Abstract Value Iteration for Hierarchical Reinforcement Learning
This addresses control problems in continuous domains for reinforcement learning practitioners, offering a novel framework with theoretical and practical improvements.
The authors tackled hierarchical reinforcement learning in continuous spaces by learning options between user-specified subgoal regions and planning in an abstract decision process, with two algorithms addressing non-Markov challenges. Their approach outperformed state-of-the-art methods on several benchmarks.
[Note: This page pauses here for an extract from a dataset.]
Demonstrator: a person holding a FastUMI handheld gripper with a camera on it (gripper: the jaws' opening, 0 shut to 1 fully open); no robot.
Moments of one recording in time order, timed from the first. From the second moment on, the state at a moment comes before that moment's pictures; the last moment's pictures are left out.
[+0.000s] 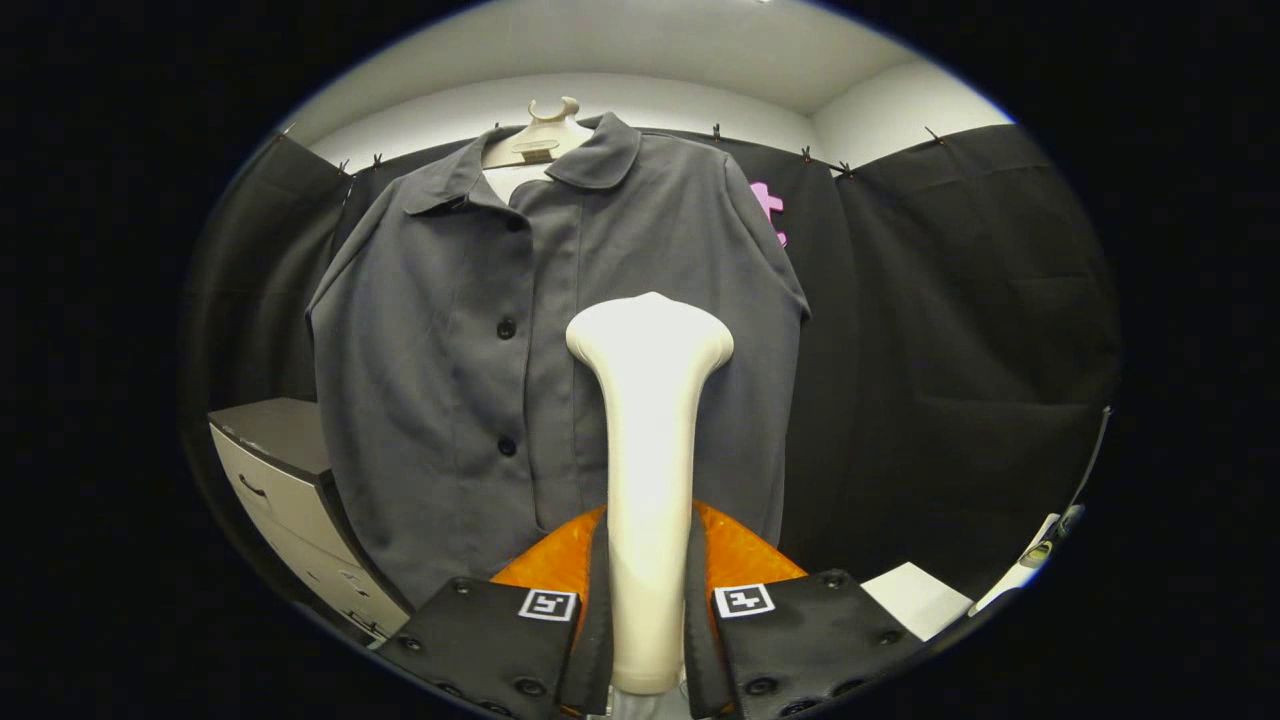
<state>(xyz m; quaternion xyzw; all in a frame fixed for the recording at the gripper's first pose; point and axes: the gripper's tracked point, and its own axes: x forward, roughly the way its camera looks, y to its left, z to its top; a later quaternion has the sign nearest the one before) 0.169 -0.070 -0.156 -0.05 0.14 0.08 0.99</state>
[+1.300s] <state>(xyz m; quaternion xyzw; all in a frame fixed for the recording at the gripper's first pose) 0.101 -0.108 -0.314 -0.05 0.27 0.06 0.96</state>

We propose a novel hierarchical reinforcement learning framework for control with continuous state and action spaces. In our framework, the user specifies subgoal regions which are subsets of states; then, we (i) learn options that serve as transitions between these subgoal regions, and (ii) construct a high-level plan in the resulting abstract decision process (ADP). A key challenge is that the ADP may not be Markov, which we address by proposing two algorithms for planning in the ADP. Our first algorithm is conservative, allowing us to prove theoretical guarantees on its performance, which help inform the design of subgoal regions. Our second algorithm is a practical one that interweaves planning at the abstract level and learning at the concrete level. In our experiments, we demonstrate that our approach outperforms state-of-the-art hierarchical reinforcement learning algorithms on several challenging benchmarks.